Working line by line, output the entries below exactly as they appear.

Stored items:
++++

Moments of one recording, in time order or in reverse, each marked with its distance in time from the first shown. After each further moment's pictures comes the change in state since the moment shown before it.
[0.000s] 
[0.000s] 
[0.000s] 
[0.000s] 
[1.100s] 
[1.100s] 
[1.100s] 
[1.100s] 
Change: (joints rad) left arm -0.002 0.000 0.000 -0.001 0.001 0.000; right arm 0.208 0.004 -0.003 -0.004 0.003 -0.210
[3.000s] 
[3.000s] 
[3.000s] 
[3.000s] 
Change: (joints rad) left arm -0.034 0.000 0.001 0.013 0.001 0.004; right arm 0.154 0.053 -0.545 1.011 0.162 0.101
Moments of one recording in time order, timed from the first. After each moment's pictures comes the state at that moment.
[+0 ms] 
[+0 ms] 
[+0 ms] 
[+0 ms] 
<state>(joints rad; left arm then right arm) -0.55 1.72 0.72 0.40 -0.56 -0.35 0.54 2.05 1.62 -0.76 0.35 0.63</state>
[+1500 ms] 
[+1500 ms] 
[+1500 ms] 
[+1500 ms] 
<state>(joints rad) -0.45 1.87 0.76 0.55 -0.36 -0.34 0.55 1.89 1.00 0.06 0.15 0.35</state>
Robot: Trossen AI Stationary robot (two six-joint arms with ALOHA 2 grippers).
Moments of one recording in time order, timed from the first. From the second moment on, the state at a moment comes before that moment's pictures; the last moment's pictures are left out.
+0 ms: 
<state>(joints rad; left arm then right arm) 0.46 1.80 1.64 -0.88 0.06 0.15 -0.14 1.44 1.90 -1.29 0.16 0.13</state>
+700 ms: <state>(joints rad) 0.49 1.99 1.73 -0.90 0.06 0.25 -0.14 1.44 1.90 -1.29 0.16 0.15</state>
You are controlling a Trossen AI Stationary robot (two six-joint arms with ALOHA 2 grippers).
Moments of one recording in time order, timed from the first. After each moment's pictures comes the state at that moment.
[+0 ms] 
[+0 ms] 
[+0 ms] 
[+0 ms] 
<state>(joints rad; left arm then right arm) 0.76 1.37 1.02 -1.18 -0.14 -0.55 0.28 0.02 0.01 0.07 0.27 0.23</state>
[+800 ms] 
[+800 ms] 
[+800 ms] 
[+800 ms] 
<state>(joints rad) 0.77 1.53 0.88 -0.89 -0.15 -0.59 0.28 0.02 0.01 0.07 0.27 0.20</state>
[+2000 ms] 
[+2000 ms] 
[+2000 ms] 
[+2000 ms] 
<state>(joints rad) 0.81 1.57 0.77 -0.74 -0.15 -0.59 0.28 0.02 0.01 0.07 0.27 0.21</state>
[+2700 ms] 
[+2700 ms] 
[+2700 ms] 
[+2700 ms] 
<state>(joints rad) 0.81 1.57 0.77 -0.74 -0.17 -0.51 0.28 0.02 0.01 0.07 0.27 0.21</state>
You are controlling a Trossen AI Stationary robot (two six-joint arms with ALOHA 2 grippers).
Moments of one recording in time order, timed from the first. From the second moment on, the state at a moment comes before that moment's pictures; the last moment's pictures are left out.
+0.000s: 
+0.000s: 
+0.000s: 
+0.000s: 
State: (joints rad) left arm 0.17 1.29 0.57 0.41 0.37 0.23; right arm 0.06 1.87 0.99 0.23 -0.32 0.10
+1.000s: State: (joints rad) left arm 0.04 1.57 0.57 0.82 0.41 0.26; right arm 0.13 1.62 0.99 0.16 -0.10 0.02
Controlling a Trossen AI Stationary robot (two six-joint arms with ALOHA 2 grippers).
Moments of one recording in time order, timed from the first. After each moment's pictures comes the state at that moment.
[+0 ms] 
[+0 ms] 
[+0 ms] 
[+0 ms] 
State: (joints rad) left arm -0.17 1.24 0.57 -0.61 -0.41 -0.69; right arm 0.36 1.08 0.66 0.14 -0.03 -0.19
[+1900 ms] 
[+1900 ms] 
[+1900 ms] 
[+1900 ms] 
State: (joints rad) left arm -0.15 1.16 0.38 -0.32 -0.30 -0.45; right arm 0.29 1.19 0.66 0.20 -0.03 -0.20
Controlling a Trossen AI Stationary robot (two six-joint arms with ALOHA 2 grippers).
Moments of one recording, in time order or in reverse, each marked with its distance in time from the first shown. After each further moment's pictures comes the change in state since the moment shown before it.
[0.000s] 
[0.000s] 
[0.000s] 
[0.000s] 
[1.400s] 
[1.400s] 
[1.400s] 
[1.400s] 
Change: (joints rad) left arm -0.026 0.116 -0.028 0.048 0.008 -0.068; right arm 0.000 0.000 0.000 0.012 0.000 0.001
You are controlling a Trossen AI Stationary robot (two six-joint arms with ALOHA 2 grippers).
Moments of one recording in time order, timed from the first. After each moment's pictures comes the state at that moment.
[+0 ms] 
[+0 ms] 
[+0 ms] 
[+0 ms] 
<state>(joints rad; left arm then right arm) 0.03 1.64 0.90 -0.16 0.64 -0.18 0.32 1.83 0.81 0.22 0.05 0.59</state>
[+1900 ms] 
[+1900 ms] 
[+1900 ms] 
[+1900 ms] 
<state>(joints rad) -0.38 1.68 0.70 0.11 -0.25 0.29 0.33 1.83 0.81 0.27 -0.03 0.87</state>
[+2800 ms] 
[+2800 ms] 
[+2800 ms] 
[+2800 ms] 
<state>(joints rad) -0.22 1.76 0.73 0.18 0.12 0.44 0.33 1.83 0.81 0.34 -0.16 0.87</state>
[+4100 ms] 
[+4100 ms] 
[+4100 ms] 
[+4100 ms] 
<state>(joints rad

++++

= Task solution =
Moments of one recording, in time order or in reverse, each marked with its distance in time from the first shown. After each further moment's pictures comes the change in state since the moment shown before it.
[0.000s] 
[0.000s] 
[0.000s] 
[0.000s] 
[1.100s] 
[1.100s] 
[1.100s] 
[1.100s] 
Change: (joints rad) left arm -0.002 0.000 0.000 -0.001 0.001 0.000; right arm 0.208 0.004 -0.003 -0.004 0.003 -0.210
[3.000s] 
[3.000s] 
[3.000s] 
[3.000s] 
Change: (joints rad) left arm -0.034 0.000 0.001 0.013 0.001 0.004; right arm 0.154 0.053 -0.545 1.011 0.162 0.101
Moments of one recording in time order, timed from the first. After each moment's pictures comes the state at that moment.
[+0 ms] 
[+0 ms] 
[+0 ms] 
[+0 ms] 
<state>(joints rad; left arm then right arm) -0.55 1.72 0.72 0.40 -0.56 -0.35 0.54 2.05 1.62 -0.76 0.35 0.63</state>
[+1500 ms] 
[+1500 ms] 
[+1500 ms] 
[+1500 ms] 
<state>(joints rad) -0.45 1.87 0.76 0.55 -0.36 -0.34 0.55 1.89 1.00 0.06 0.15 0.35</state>
Robot: Trossen AI Stationary robot (two six-joint arms with ALOHA 2 grippers).
Moments of one recording in time order, timed from the first. From the second moment on, the state at a moment comes before that moment's pictures; the last moment's pictures are left out.
+0 ms: 
<state>(joints rad; left arm then right arm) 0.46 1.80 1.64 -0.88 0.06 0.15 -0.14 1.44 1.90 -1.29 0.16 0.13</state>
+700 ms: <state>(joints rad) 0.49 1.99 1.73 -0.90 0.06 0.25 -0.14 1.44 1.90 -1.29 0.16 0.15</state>
You are controlling a Trossen AI Stationary robot (two six-joint arms with ALOHA 2 grippers).
Moments of one recording in time order, timed from the first. After each moment's pictures comes the state at that moment.
[+0 ms] 
[+0 ms] 
[+0 ms] 
[+0 ms] 
<state>(joints rad; left arm then right arm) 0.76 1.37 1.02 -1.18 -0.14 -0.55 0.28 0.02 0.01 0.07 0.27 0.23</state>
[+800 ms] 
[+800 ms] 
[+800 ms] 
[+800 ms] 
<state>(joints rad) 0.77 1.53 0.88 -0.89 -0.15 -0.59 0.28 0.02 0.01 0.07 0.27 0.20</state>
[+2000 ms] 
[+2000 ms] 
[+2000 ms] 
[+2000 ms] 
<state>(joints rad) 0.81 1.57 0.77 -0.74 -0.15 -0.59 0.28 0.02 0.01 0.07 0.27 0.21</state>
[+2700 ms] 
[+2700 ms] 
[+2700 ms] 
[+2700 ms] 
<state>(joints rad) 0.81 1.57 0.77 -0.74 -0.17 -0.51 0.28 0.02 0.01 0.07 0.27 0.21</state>
You are controlling a Trossen AI Stationary robot (two six-joint arms with ALOHA 2 grippers).
Moments of one recording in time order, timed from the first. From the second moment on, the state at a moment comes before that moment's pictures; the last moment's pictures are left out.
+0.000s: 
+0.000s: 
+0.000s: 
+0.000s: 
State: (joints rad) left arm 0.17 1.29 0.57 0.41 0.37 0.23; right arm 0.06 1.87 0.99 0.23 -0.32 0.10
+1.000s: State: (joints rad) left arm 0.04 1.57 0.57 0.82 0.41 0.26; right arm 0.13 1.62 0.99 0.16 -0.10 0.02
Controlling a Trossen AI Stationary robot (two six-joint arms with ALOHA 2 grippers).
Moments of one recording in time order, timed from the first. After each moment's pictures comes the state at that moment.
[+0 ms] 
[+0 ms] 
[+0 ms] 
[+0 ms] 
State: (joints rad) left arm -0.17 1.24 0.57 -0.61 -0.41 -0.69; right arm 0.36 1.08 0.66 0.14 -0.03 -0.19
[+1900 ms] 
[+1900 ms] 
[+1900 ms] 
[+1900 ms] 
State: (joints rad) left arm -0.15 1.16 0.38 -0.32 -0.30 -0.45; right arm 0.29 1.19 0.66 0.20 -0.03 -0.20
Controlling a Trossen AI Stationary robot (two six-joint arms with ALOHA 2 grippers).
Moments of one recording, in time order or in reverse, each marked with its distance in time from the first shown. After each further moment's pictures comes the change in state since the moment shown before it.
[0.000s] 
[0.000s] 
[0.000s] 
[0.000s] 
[1.400s] 
[1.400s] 
[1.400s] 
[1.400s] 
Change: (joints rad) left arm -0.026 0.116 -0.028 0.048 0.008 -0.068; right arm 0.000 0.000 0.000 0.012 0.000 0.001
You are controlling a Trossen AI Stationary robot (two six-joint arms with ALOHA 2 grippers).
Moments of one recording in time order, timed from the first. After each moment's pictures comes the state at that moment.
[+0 ms] 
[+0 ms] 
[+0 ms] 
[+0 ms] 
<state>(joints rad; left arm then right arm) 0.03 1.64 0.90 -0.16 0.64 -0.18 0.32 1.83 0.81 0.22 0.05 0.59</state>
[+1900 ms] 
[+1900 ms] 
[+1900 ms] 
[+1900 ms] 
<state>(joints rad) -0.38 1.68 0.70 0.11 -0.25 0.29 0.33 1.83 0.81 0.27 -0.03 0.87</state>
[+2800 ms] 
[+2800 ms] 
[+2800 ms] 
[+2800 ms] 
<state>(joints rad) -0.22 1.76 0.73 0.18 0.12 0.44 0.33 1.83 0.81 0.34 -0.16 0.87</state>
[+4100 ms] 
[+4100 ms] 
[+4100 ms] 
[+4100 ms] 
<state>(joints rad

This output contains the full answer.